Ebbe un sussulto al suono di quel nome, e riportò i suoi occhi nei miei, tremando come una foglia: “Ma... ma adesso lei.. lei è...”
“..Morta? Si, lo so.” 
Quando vidi i suoi occhi bagnarsi di lacrime, avrei voluto spararmi. O meglio, sparargli.
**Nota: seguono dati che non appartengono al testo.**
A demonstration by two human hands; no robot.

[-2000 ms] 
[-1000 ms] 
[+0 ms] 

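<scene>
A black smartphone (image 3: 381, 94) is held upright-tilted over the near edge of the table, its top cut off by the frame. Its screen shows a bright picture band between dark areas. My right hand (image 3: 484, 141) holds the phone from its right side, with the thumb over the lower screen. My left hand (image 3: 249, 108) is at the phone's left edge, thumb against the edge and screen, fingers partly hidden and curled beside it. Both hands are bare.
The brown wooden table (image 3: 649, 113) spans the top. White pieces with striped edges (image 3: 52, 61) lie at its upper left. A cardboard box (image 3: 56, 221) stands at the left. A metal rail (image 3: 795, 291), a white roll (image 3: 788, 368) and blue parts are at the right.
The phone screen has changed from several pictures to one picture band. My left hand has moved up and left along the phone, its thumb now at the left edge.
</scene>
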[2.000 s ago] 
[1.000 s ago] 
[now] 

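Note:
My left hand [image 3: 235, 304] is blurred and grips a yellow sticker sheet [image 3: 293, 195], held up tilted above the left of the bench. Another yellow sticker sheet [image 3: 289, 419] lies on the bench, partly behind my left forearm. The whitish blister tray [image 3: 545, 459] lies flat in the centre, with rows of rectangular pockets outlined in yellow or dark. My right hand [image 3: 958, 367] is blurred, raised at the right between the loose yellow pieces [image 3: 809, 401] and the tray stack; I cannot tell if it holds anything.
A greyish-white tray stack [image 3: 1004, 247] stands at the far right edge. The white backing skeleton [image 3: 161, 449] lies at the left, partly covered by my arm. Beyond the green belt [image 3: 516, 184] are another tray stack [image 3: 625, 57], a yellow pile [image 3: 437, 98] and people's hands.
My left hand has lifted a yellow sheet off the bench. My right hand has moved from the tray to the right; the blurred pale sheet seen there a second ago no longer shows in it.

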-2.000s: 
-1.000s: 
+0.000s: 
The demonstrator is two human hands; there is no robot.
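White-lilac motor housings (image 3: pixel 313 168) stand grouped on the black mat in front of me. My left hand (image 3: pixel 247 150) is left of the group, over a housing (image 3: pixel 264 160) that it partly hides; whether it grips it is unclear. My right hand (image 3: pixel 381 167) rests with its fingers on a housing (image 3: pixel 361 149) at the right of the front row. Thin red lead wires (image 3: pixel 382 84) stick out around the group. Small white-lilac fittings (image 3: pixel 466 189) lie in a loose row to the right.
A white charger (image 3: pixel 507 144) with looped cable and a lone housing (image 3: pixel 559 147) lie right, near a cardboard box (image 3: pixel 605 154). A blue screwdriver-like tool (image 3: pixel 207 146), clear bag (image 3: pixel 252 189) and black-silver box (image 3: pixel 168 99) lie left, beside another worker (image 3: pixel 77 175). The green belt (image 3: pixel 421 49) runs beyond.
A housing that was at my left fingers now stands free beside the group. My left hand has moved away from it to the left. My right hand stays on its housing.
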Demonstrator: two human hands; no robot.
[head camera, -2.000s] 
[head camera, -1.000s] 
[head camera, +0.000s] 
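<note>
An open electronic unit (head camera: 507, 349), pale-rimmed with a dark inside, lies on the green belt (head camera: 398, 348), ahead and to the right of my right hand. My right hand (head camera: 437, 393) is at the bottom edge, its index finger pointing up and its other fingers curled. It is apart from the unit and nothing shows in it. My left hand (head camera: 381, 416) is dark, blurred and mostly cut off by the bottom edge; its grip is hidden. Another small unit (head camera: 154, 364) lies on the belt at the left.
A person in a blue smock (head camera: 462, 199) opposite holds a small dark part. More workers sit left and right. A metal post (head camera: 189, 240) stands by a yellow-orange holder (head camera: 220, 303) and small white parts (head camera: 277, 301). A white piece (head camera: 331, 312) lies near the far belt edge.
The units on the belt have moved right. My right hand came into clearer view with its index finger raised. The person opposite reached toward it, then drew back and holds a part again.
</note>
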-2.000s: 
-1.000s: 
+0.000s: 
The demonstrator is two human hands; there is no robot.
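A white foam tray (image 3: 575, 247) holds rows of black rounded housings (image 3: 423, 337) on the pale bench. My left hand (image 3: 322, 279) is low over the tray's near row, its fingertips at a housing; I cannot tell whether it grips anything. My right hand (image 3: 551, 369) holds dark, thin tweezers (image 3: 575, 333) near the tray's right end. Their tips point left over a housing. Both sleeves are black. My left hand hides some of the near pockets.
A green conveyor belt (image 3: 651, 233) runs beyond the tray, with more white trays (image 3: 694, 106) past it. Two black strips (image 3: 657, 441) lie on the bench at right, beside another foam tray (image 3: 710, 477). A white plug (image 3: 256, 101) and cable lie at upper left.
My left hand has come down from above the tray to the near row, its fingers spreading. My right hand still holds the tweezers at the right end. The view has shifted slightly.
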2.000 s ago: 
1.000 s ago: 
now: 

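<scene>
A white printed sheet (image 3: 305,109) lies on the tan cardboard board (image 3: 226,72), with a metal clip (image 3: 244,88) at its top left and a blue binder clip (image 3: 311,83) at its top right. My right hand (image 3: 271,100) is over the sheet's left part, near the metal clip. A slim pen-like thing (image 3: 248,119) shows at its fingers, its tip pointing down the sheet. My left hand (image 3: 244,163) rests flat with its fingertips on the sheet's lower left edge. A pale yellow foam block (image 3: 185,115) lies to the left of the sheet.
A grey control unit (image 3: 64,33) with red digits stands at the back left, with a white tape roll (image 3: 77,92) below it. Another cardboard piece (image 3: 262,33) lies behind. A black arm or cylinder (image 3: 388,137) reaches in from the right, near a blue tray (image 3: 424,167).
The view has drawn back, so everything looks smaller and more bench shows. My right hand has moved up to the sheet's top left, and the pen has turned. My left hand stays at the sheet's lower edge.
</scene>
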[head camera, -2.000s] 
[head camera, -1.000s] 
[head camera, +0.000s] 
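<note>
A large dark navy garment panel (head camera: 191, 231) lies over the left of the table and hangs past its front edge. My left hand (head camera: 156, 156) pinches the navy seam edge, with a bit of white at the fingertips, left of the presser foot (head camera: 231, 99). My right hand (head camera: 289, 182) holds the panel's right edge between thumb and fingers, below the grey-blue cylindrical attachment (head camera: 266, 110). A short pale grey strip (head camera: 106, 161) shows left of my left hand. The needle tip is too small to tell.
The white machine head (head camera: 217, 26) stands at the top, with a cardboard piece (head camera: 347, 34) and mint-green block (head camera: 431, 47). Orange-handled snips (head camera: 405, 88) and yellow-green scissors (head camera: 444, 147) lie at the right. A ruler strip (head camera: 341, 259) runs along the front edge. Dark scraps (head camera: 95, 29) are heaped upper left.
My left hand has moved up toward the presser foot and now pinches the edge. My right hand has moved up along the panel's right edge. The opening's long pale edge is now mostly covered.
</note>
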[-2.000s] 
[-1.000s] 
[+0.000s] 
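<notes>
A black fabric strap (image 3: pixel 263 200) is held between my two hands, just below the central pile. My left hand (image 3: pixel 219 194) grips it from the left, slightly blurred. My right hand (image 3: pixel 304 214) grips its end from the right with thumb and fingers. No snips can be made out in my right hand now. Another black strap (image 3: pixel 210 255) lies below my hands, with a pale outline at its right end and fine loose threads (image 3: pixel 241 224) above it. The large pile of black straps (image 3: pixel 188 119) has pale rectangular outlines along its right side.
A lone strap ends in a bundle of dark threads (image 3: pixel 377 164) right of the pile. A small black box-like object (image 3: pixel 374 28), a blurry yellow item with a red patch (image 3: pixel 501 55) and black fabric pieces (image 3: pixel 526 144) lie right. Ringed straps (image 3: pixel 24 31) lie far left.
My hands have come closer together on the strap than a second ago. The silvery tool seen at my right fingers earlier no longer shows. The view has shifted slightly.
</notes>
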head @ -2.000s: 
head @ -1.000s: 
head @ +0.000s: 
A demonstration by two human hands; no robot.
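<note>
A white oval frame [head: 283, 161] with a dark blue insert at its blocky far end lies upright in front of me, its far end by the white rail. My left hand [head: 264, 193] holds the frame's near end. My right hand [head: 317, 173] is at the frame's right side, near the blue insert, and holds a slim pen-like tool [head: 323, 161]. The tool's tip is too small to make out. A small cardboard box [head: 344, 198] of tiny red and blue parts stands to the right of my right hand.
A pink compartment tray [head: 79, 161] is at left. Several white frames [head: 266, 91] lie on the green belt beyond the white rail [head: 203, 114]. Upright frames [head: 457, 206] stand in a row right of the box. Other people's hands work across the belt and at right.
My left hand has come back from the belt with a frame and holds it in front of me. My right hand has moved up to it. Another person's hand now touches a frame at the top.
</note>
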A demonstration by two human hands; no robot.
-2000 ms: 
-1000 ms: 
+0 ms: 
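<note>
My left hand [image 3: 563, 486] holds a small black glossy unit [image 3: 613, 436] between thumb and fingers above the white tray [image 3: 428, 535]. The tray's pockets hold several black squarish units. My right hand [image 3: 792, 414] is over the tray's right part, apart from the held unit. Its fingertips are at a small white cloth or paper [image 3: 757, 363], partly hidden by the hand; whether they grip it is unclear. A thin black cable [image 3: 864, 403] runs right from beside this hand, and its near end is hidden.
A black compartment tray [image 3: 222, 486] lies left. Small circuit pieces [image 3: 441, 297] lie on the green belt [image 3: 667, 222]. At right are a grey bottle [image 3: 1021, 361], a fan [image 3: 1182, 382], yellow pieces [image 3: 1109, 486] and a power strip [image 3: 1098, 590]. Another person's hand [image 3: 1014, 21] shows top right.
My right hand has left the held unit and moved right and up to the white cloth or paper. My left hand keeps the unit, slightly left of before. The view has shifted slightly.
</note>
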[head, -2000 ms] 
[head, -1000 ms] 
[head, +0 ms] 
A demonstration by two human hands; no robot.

Questi umani erano davvero noiosi, deboli e prevedibili; bastava un niente, e scoppiavano in lacrime, a prescindere dall'età, dal sesso o dai soldi che avevano. C'era sempre un punto in cui finivano in ginocchio, chiedendo pietà, frignando e pisciandosi addosso. 
Mi disgustavano. Profondamente.
“ Perché? Avevi promesso che se ti avessi dato la mia anima, avrei potuto rivederla... perché é morta?”
Sospirai e, spingendomi in avanti con il busto, poggiai i gomiti sulle ginocchia e il mento sulle mani, osservandolo contorcersi nel dolore. Schioccai la lingua, prima di cominciare a parlare: “Vedi, sono cose che succedono, continuamente. È la fregatura dell'essere umani. Basta un attimo di distrazione, e.. puf! Sei morto.”
Mi alzai in piedi, misurando la stanza a grandi passi: “Poi, volevi vederla no? Ho solo cercato di farvi tutti contenti.”
Lo sentii chiaramente tendersi e trattenere il fiato, appena comprese appieno le mie parole. Mi versai dell'altro brandy, aspettando tranquillamente che si riprendesse, soffermandomi sul panorama visibile attraverso le tende.
“Che... che cosa vuoi dire con questo?”
Sorrisi, per l'ennesima volta: “Che l'ho uccisa io. Sono io che l'ho investita, mentre tornava a casa da scuola con sua zia.”
Sgranò gli occhi, boccheggiando. Scivolò in ginocchio, prendendosi la testa tra le mani, disperandosi. Finii il secondo bicchiere di brandy, avvicinandomi di qualche passo.
“Perché? Era soltanto una bambina innocente...” sussurrò, a voce troppo bassa perché un orecchio umano potesse percepirla. 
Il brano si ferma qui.